You can read about the map lookahead here https://ieeexplore.ieee.org/document/7577326 (see enhanced router lookahead section) or here https://tspace.library.utoronto.ca/bitstream/1807/75854/3/Petelin_Oleg_201611_MAS_thesis.pdf (page 33-35).

vaughnbetz commented 5 years ago

Yes, the commented out lines should do essentially the same thing as the .T_linear etc. lines. Kevin found there was a small difference, which cost CPU time as a lookahead underpredict slows the router down. There is some CAD noise / runtime vs. quality trade-off in exactly how you set a lookahead though, so frankly if we remeasured and/or slightly retuned astar_fac there's a good chance we'd be happy with the commented out code's performance. So if you make that work there's no fundamental reason that can't become the new overall code path after some testing and tuning.

Vaughn

On Fri, May 24, 2019 at 1:00 PM litghost notifications@github.com wrote:

So it does look like the map method is still using the segment data rather than the node data:

https://github.com/verilog-to-routing/vtr-verilog-to-routing/blob/master/vpr/src/route/router_lookahead_map.cpp#L161

But that is marked with a TODO. The currently commented logic doesn't correctly handle shorted nodes, but that is a straight forward fix.

— You are receiving this because you were mentioned. Reply to this email directly, view it on GitHub https://github.com/verilog-to-routing/vtr-verilog-to-routing/issues/592?email_source=notifications&email_token=ABNDPJ3GZ432QYGYL4LOJB3PXANK7A5CNFSM4HOYD5B2YY3PNVWWK3TUL52HS4DFVREXG43VMVBW63LNMVXHJKTDN5WW2ZLOORPWSZGODWF7C2Y#issuecomment-495710571, or mute the thread https://github.com/notifications/unsubscribe-auth/ABNDPJ5NUXGXX5SMV7JNXPDPXANK7ANCNFSM4HOYD5BQ .

vaughnbetz commented 5 years ago

Should also note that the placer uses algorithmic profiling of the routing fabric to create its estimates of delay vs. distance travelled. If the rr-graph and delays are OK those look ups should be OK, but when the router lookahead is in shape it is also worth checking the placer delay model in and around https://github.com/verilog-to-routing/vtr-verilog-to-routing/blob/0aab7670747ec21e0fcecbddd42c3588d82089c4/vpr/src/place/timing_place_lookup.cpp#L268

litghost commented 5 years ago

@vaughnbetz @kmurray Is there a way to output the A true delay vs heuristic delay? From [my limited understanding of A](https://en.wikipedia.org/wiki/A*_search_algorithm#Properties), if the heuristic delay was under estimating the delay, and astar_fac < 1, then it should've returned the optimal path.

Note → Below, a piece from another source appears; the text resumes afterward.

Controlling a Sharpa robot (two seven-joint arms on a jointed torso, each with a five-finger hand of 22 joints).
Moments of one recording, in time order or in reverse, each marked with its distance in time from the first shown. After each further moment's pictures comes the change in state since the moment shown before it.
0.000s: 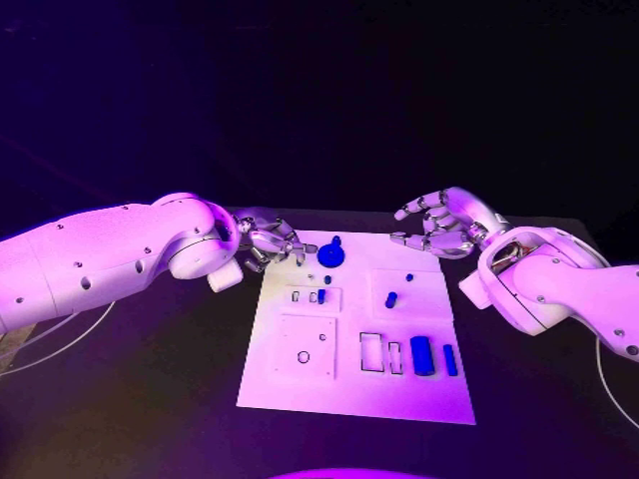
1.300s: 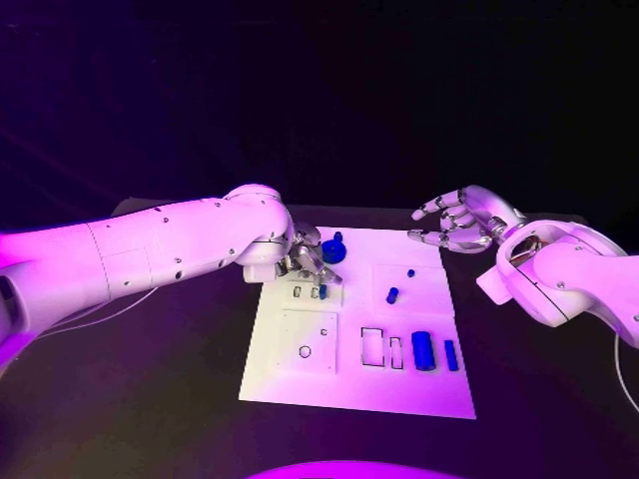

Maybe there should be diagnostic mode that checks that the A* heurstic is admissible?

kmurray commented 5 years ago

Is there a way to output the A* true delay vs heuristic delay?

Nothing built in, but you could code it up yourself.

To get the optimal delay you'd run the router with astar_fac = 0.

The lookaheads are wrapped in a class, if you specify the criticality to be 1.0 (params.criticality = 1.) the returned cost should be the lookahead's delay estimate.

Maybe there should be diagnostic mode that checks that the A* heurstic is admissible?

The lookaheads/heuristics VPR uses are actually not strictly admissible (c.f. earlier discussions). This isn't a big issue since there are various reasons (e.g. congestion, multi-fanout nets) which would prevent us from getting the true optimal path for a particular connection anyway.

(Of course having a good lookahead which guides the router in the correct direction is important, it just doesn't have to be strictly admissible.)